Transcribe the lines below exactly. No image belongs in the transcription.

──────── SOURCE MATERIAL

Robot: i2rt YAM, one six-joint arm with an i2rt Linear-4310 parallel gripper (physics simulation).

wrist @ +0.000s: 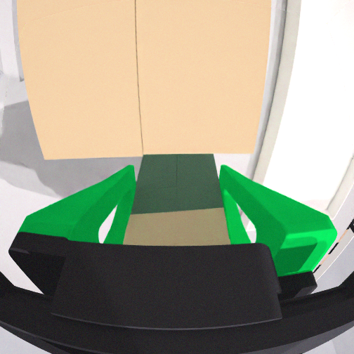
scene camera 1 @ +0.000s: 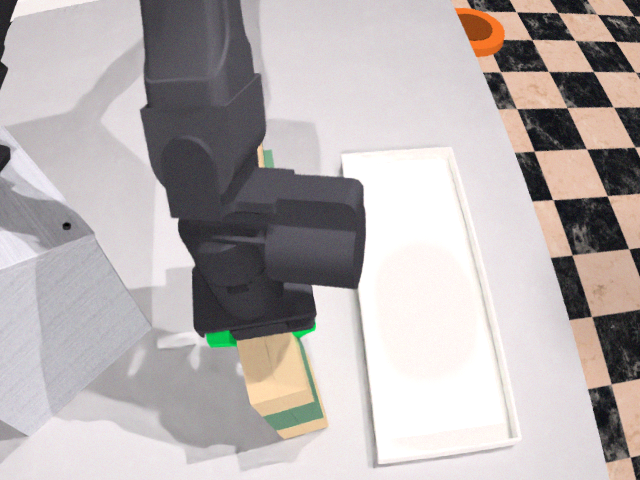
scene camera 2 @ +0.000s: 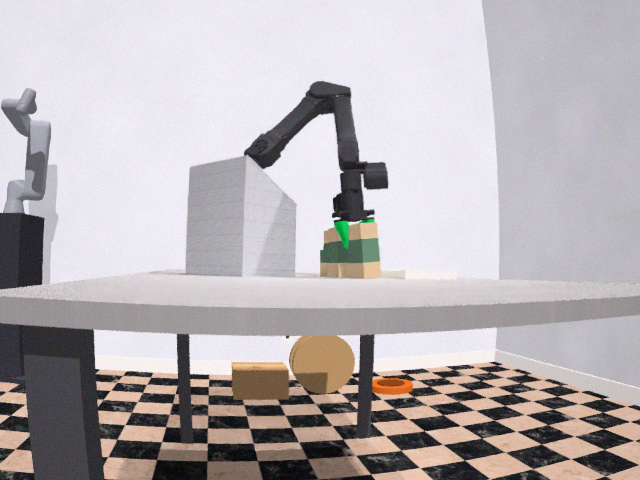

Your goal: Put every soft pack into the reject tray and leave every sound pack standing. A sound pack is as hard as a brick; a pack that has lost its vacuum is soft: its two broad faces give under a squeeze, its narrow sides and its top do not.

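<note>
A white reject tray is there for me to see, and so is my gripper. The wrist view shows my gripper too, as does scene camera 2.
</note>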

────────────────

**SOLVED PROBLEM**
Robot: i2rt YAM, one six-joint arm with an i2rt Linear-4310 parallel gripper (physics simulation).

wrist @ +0.000s: 
scene camera 1 @ +0.000s: 
scene camera 2 @ +0.000s: 

Your goal: Put every soft pack into the reject tray and leave every sound pack standing. A sound pack is as hard as a brick; a pack that has lost its vacuum is soft: its two broad faces give under a squeeze, its narrow sides and its top do not.

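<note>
A white reject tray is there for me to see, and so is my gripper. The wrist view shows my gripper too, as does scene camera 2.
</note>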

No more output is needed for this exercise.